I watched him act in two locations during filming of Frank Pierson’s “King of the Gypsies” in ‘77. He was happiest as a roamer, a wanderer. He once lived on a river barge in Paris — a life for me if I could’ve managed it! Sterling was magnificent in “The Asphalt Jungle” and “Dr. Strangelove.” and “The Long Goodbye” and Bertolucci’s “1900.”
Quote: “Fasting is the precise opposite of debauch. I’m always torn between the two. The hard thing is to hold that middle ground, hold that middle ground.”
Hayden reminded me of my big, tall, eccentric paternal grandfather, although he wasn’t that far from my father, age-wise. A nearby resident of Wilton, CT. He used to take long morning walks. He was a great writerly fellow, like a character out of Melville. A writer, a dreamer, the soul of a poet, Wonderful Zeus-like gray beard, walking stick, Irish tweed cap. Deep purring voice, and occasionally a bellower when irate. Enjoyed an occasional hash pipe. Loved his Johnnie Walker Red.
Hayden was one of the most spiritual actors I’d ever had the pleasure to know or speak with.
There are the rote facts of life, the plain material truth of things, and then there are the currents within. The singing angels, the demons, the fireflies, the banshees, the echoes, the dreams…the vague sense of a continuing infinite scheme and how we fit into that. Every last one of us can define our lives as a constant mixing of these two aspects, but the charm and final value of a person, for me, is about how much he/she seems to be cognizant of and dealing with the interior world, and how much he/she comments and refers to those currents and laughs about them, and basically lives on the flow of that realm.

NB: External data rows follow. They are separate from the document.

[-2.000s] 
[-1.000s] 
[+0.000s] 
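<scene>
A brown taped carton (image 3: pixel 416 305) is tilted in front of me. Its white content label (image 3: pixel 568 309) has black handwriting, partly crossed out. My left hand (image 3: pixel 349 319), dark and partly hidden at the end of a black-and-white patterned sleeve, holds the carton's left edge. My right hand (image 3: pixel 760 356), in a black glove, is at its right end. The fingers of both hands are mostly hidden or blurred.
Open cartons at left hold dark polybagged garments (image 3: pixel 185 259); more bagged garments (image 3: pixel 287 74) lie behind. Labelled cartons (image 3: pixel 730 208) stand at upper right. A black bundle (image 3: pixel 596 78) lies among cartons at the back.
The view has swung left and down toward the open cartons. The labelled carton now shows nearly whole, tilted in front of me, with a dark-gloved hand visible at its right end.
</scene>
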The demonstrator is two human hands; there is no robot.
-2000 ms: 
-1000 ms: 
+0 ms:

Some go there more frequently or deeply than others, and some are just matter-of-fact types who let their spiritual side leak out in small little droplets from time to time.
Sterling Hayden, by my sights, was almost entirely about those currents. He never just said, “I’d like a little sugar in my coffee” and let it go at that. Well, he would…but if you asked him to expand upon that notion he would just take off and you’d just sit back and marvel. Hayden knew various coffees and coffee growers and had walked through coffee plantations in the Caribbean at dawn and he knew all about how sugar was refined and would speak metaphorically about the sweetness of sugar being the enticement but coffee being the reality of it all, the bean from the earth, the bean that needed to turn brown and then be ground down and prepared just so, and then he’d be off on some tangent that took the coffee-vs.-sugar metaphor and ran with it, or took it and jumped off a cliff as it were.

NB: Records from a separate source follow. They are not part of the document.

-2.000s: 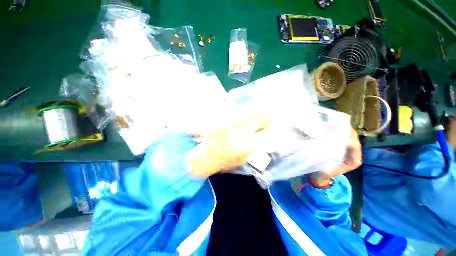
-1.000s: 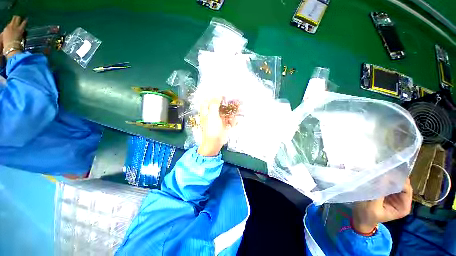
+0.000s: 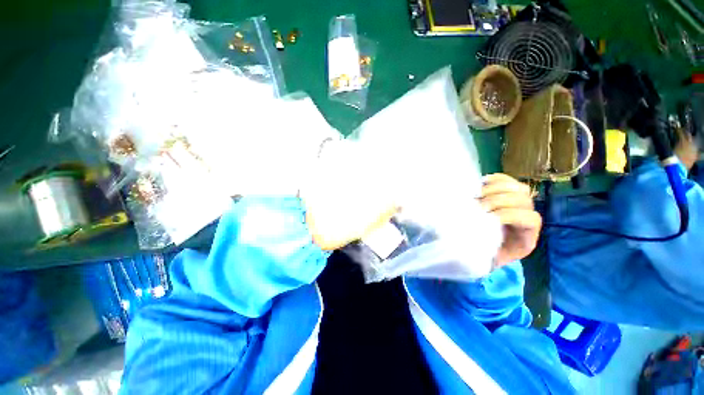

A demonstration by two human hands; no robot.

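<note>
A large milky poly bag (image 3: 432, 170) is held in front of my chest, with a white label (image 3: 384, 239) near its lower left. My right hand (image 3: 513, 216) grips its right side. My left hand (image 3: 340, 220) is at the bag's left side, washed out by glare; its fingertips are partly hidden and its grip is unclear. A bright pile of small clear zip-lock bags (image 3: 185, 116) lies left on the green bench, some with copper and gold bits. A small bag with a white label (image 3: 345, 65) and gold bits lies behind.
A solder spool (image 3: 58, 202) is at left. A round brown pot (image 3: 492, 96), a brown holder box (image 3: 540, 135), a fan (image 3: 531, 55) and a yellow block (image 3: 615, 150) are at right. A circuit board (image 3: 455, 15) lies behind. Another person's blue sleeve (image 3: 633, 239) is at far right.
The view has swung right. My left hand has moved from the small-bag pile to the large bag. The large bag, spread open a second ago, now looks flatter; my right hand still holds it.
</note>
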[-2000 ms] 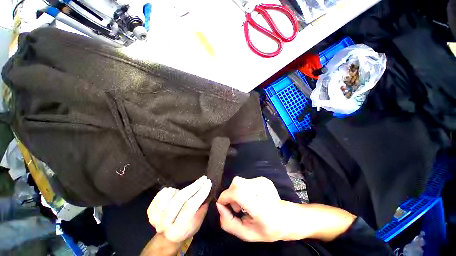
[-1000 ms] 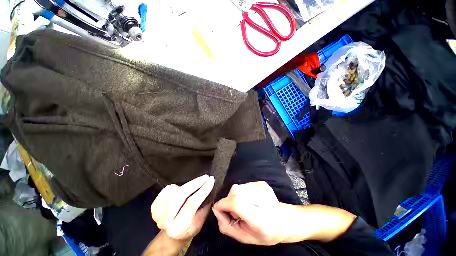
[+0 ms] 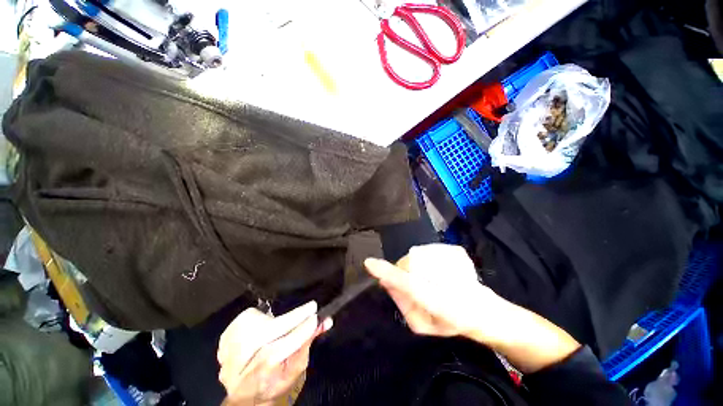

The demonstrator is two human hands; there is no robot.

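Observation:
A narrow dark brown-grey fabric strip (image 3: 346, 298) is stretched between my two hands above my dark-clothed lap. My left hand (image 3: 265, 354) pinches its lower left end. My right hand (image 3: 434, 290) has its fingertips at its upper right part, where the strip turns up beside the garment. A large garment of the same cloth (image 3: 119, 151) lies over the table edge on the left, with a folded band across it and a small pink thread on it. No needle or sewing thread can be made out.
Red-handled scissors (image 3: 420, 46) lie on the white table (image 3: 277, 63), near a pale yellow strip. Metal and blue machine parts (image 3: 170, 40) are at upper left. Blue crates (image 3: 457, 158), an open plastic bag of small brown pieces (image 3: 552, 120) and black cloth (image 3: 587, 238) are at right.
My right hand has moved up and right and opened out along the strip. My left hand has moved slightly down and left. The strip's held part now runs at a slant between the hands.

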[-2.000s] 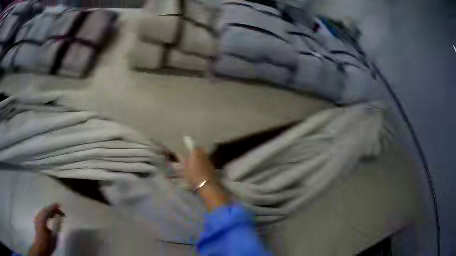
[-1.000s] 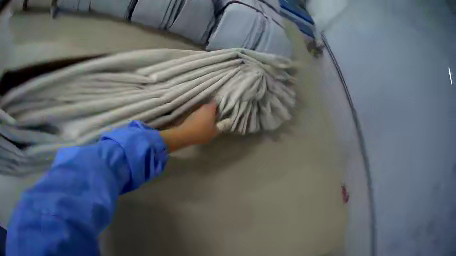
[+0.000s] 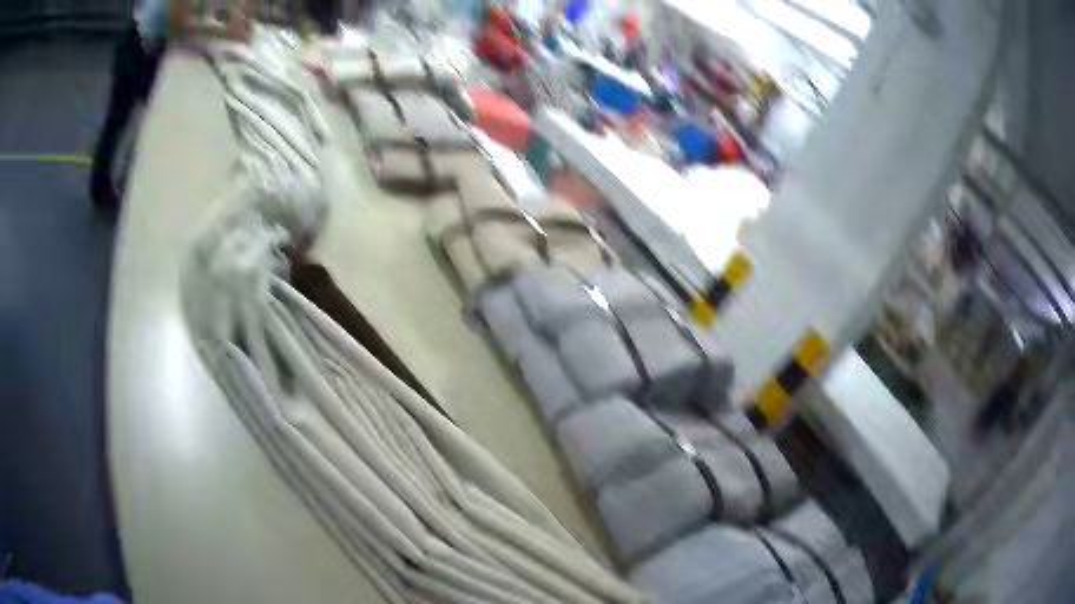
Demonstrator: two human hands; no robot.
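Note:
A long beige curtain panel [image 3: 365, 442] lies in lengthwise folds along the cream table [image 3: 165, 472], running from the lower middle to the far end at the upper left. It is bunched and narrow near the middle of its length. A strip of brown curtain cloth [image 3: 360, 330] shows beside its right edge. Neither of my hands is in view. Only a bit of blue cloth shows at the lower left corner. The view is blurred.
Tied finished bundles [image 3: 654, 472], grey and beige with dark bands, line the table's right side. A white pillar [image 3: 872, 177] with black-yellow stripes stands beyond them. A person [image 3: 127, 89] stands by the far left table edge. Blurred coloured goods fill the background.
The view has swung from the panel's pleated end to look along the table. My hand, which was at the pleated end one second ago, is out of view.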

Hayden was a fascinating, hungry and obviously vulnerable man, Proud but insecure and ridden with guilt about naming names in the ’50s, jolly or surly depending on the time of day, very singular, a great contentious bear of a man, unsettled, always the thinker, certainly a poet or a man trying all the time to be one, a man of the sea and a boy in some ways. He and Patti Smith would have gotten along famously. He loved getting high. And (I’ve already said this) he loved his Johnnie Walker Red.
We were once speaking about his role as the farmer in Bernardo Bertolucci‘s 1900 and he started to talk about his final line in the film, which he wrote, but I said it before he did — “I’ve always loved the wind”. Sterling loved that. He chuckled and patted my knee and said “God love ya.”